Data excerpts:
──────────

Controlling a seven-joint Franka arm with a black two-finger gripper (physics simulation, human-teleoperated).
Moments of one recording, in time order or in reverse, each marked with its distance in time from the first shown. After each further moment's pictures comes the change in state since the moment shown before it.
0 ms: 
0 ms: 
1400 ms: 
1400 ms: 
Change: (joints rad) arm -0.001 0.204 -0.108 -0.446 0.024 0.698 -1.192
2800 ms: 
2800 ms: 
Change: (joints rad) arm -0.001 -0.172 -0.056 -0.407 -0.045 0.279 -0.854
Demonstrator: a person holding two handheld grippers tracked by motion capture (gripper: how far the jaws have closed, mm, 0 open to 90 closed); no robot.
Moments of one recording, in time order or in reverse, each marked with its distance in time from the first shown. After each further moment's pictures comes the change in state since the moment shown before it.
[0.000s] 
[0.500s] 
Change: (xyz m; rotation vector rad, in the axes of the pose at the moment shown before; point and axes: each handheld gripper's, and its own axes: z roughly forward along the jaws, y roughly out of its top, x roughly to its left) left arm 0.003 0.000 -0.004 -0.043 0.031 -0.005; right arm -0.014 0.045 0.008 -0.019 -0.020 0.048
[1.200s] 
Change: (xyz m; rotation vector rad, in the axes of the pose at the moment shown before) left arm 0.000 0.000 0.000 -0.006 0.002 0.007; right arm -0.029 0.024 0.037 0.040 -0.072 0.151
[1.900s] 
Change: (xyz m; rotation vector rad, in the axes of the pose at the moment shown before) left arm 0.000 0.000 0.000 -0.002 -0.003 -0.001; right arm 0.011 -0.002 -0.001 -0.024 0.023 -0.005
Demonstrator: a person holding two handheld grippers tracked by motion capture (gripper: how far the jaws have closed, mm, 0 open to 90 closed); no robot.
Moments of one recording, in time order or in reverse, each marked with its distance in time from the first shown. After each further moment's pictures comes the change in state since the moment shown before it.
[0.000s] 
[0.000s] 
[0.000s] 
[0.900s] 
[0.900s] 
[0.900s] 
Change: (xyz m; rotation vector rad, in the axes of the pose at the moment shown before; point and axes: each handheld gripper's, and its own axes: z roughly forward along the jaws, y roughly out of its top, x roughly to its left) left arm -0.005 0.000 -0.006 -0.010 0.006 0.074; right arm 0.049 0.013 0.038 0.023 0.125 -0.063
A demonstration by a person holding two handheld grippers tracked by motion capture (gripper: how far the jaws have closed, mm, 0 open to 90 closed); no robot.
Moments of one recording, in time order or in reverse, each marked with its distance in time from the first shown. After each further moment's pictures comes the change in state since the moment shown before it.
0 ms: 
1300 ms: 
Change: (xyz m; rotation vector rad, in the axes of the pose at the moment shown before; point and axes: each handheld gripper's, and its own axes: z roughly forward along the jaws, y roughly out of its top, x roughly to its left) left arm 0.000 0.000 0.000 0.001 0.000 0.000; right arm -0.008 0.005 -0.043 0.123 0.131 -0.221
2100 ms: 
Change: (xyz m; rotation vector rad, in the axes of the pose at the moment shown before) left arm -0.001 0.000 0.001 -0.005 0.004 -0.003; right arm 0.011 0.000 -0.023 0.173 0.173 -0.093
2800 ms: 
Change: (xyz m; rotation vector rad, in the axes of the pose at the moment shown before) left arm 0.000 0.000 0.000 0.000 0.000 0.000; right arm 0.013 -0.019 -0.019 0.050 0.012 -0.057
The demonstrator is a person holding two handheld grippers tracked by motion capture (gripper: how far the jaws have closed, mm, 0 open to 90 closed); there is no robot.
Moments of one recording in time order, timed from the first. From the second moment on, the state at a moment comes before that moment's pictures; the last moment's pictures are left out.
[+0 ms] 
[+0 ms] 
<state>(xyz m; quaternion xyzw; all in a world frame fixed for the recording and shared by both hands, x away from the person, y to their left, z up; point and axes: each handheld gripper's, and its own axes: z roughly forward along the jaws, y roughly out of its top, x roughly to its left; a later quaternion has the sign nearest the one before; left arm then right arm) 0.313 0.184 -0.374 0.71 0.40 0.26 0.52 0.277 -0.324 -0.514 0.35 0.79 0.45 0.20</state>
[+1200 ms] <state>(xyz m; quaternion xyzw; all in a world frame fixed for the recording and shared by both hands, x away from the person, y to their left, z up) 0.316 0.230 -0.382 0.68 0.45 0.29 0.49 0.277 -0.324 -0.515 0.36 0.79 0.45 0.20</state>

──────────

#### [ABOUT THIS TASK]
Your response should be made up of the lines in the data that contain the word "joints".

#### [SOLUTION TO THIS PROBLEM]
Change: (joints rad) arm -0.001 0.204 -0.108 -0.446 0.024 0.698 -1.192
Change: (joints rad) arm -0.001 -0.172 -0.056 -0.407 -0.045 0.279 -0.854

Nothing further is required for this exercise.